───── Material for this exercise

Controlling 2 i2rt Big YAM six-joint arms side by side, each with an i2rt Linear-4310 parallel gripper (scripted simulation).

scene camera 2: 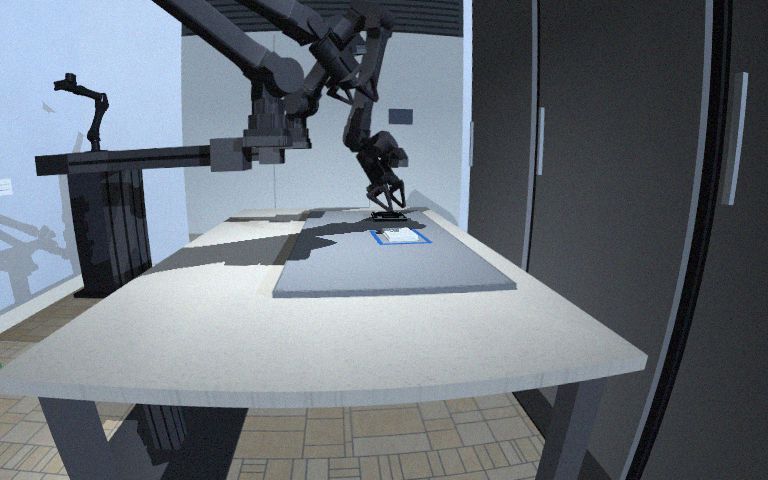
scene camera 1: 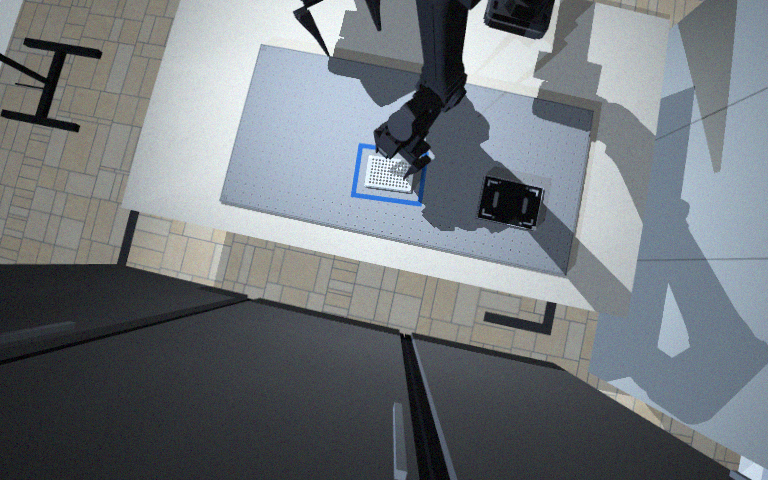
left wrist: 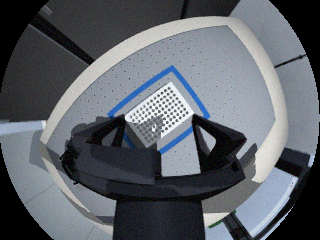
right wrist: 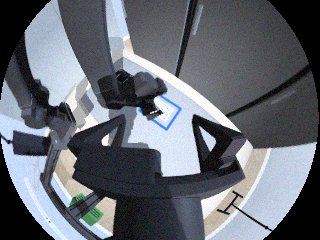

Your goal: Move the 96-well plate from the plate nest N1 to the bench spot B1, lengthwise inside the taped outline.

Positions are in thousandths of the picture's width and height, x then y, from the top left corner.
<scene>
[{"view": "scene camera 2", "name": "my left gripper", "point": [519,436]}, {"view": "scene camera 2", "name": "my right gripper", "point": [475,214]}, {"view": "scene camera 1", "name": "my left gripper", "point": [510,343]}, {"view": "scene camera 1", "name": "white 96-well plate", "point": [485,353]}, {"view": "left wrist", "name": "my left gripper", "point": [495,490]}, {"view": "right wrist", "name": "my right gripper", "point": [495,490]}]
</scene>
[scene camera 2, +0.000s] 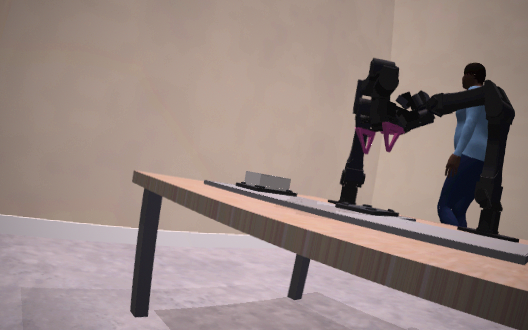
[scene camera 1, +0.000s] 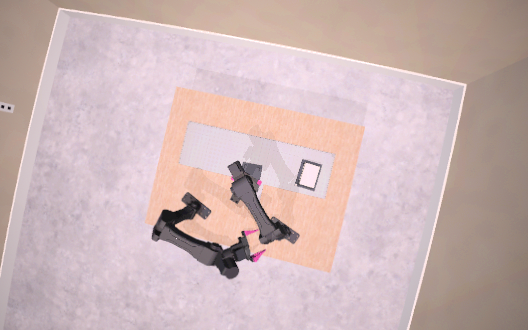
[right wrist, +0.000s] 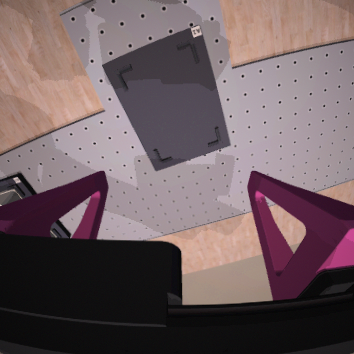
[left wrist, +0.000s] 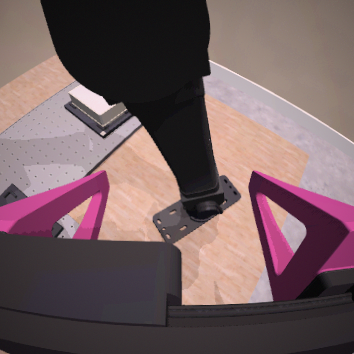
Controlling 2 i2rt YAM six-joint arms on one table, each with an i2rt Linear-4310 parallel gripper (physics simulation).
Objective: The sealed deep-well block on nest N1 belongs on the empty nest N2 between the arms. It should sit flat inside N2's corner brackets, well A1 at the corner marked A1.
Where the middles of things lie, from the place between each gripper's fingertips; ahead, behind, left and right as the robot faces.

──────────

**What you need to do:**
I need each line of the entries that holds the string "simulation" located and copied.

**Exercise result:**
Controlling 2 i2rt Big YAM six-joint arms side by side, each with an i2rt Linear-4310 parallel gripper (scripted simulation).
Controlling 2 i2rt YAM six-joint arms on one table, each with an i2rt Linear-4310 parallel gripper (physics simulation).

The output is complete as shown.